Ni dolor, ni excusas
Play offs de 1993 ante los Hawks de Dominique Wilkins. Tercer partido de la serie en Atlanta. Tras lanzar a canasta en suspensión, meterla, y dar sus clásicos pasitos de puntillas hacia atrás, Mike se tuerce completamente el tobillo derecho en le tercer cuarto. La imagen del 23 en el suelo, agarrado a la pierna del trainer de los Bulls mientras se retorcía de dolor, parecía el adiós al tercer anillo seguido. Se lo llevaron en brazos al vestuario sin poder apoyar el pie. La serie marchaba 2-0 para Chicago ¿para qué arriesgar? Pues porque mentalmente no ha habido nadie con su determinación. Volvió en el último periodo y estaba cojo, jugando casi exclusivamente sobre un pie. Metió 14 de sus 39 puntos dando un recital y los Bulls cerraron la serie 88-98. Exhibición sin excusas.
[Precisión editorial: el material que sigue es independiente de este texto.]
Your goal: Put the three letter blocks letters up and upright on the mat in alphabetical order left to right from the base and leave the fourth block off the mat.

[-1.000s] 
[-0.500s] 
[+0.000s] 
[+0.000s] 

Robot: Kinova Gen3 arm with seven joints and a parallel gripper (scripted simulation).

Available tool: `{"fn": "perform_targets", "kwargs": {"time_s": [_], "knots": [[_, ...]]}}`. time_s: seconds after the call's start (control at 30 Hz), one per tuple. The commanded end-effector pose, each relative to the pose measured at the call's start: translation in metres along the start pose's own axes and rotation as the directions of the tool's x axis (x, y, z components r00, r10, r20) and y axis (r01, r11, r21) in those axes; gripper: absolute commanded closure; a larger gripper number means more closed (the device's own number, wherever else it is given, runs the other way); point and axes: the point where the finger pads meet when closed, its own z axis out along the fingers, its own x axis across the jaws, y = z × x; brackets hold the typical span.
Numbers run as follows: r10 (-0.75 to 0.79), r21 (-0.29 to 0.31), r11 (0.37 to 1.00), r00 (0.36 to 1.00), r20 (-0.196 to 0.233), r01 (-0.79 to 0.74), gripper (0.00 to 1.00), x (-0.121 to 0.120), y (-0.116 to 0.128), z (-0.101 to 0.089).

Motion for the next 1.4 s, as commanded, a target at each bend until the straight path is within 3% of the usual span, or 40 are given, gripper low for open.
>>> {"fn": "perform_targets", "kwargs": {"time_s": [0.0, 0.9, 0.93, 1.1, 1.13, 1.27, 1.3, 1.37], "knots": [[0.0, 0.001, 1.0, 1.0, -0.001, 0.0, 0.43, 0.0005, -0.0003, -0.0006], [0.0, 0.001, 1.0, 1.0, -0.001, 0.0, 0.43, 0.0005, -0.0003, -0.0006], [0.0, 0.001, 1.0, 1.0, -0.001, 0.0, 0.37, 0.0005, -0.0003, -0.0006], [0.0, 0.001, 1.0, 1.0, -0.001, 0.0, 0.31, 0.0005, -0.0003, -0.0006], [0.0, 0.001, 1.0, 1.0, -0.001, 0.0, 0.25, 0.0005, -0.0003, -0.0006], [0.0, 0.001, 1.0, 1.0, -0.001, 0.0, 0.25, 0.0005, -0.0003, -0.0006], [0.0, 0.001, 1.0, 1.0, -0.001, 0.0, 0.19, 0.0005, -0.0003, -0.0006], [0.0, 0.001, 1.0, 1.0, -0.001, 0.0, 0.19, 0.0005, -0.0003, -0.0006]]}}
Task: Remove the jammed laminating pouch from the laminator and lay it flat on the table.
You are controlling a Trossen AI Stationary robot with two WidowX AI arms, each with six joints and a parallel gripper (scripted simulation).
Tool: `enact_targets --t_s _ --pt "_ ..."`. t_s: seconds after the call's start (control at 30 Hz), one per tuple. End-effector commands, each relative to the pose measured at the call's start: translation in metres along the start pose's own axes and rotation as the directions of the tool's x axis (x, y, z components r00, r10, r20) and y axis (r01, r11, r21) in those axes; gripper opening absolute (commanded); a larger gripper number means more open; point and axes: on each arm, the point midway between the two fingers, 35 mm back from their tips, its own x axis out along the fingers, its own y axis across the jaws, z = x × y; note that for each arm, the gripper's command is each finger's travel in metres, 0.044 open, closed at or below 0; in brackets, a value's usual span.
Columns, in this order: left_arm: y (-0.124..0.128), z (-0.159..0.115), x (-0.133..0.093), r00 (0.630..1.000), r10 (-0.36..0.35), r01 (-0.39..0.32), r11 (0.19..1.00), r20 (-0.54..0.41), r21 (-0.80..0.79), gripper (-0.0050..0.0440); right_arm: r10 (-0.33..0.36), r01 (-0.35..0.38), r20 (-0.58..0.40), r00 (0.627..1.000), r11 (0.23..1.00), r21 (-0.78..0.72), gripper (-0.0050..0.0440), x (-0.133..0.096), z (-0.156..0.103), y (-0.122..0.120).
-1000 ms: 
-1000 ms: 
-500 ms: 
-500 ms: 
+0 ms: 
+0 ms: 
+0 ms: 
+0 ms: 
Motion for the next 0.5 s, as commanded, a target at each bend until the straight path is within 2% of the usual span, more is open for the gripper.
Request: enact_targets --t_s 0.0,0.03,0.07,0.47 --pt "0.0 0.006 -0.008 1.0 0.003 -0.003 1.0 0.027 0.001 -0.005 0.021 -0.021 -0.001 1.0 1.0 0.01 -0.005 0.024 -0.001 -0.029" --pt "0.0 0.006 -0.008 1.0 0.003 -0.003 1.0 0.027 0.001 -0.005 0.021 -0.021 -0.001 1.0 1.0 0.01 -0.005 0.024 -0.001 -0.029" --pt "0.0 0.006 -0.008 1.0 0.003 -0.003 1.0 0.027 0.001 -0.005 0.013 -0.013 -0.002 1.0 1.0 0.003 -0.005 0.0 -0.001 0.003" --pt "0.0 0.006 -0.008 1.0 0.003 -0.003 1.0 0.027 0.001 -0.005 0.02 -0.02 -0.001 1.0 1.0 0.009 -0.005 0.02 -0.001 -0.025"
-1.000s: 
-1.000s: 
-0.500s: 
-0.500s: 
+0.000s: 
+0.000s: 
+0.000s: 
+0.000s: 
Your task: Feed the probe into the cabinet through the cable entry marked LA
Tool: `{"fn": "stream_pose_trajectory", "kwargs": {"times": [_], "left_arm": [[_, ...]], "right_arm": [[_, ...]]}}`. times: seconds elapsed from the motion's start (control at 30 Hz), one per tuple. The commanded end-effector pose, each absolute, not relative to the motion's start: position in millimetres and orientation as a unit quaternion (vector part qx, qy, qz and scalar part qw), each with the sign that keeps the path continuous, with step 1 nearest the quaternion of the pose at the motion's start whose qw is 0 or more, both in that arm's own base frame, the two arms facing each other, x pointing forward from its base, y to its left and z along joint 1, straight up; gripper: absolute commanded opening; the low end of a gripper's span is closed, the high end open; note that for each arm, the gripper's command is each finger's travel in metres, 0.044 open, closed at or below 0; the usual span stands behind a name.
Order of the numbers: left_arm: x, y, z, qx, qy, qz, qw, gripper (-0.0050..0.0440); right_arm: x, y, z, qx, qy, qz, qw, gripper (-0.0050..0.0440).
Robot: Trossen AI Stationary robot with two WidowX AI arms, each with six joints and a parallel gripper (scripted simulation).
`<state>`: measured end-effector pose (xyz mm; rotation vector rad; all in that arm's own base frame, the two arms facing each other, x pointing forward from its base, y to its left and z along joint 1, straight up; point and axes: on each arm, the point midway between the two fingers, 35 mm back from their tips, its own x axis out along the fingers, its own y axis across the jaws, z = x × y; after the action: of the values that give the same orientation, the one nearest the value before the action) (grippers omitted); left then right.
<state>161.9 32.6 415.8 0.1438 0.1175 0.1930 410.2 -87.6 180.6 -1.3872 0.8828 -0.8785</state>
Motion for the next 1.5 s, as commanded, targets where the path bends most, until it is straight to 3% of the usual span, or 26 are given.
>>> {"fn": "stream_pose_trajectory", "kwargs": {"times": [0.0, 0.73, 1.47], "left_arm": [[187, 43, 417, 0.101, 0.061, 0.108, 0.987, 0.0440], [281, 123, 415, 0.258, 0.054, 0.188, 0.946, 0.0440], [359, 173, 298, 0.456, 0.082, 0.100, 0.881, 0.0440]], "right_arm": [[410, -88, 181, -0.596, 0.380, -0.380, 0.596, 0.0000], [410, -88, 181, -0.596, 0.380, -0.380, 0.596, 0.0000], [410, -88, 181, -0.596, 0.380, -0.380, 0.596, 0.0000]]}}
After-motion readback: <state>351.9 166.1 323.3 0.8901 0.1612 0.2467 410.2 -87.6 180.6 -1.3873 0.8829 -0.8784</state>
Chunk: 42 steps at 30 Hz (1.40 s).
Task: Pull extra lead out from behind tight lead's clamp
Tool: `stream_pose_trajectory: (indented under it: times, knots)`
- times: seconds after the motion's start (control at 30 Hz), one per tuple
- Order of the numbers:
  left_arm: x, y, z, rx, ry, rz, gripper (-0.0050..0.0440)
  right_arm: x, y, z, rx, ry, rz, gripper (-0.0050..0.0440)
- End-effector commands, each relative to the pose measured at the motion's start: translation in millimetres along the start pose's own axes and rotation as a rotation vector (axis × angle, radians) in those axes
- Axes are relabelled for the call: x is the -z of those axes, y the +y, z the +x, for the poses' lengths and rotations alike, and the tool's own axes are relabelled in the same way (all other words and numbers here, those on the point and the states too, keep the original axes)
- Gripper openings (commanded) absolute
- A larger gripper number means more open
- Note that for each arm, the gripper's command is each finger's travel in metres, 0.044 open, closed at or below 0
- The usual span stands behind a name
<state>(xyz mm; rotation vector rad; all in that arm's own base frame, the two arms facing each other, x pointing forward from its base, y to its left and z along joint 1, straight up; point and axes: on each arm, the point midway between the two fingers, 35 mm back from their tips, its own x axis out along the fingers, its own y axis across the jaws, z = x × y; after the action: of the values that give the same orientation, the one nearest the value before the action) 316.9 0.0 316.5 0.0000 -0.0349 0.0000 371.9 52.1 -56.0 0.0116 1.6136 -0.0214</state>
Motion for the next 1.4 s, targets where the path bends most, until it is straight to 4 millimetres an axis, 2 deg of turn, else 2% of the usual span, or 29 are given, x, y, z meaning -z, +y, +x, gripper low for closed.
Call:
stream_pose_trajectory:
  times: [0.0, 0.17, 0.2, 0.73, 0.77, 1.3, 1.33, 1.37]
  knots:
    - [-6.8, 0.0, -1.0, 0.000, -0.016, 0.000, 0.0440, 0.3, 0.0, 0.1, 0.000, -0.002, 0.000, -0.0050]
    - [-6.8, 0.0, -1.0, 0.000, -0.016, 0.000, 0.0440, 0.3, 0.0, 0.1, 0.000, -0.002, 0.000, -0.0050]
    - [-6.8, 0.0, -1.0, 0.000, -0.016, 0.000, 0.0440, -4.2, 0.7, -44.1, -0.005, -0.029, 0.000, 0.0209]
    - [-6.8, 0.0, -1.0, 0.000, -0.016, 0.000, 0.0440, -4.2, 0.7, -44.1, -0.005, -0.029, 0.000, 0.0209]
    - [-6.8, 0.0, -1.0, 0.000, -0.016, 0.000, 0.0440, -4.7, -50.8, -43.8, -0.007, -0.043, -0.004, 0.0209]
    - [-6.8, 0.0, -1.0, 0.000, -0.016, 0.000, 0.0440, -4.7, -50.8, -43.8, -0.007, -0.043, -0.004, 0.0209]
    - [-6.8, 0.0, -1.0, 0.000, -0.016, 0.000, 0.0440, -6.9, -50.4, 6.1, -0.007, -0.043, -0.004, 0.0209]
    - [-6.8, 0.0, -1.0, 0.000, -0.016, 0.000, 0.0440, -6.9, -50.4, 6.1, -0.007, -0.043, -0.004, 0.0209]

Son sólo algunos de los muchos ejemplos, porque así podríamos seguir durante varias revistas completas. Lo que fue Michael Jordan no hay que explicárselo a aquellos que lo vivieron. No es necesario. Sin embargo, esta muestra va para los jóvenes que llegan ahora y que podrían considerar la ceremonia del 11 de septiembre como una más, cuando no lo es. Le llega el turno a Michael, y éste es el cariñoso homenaje de todos los que hacemos GIGANTES.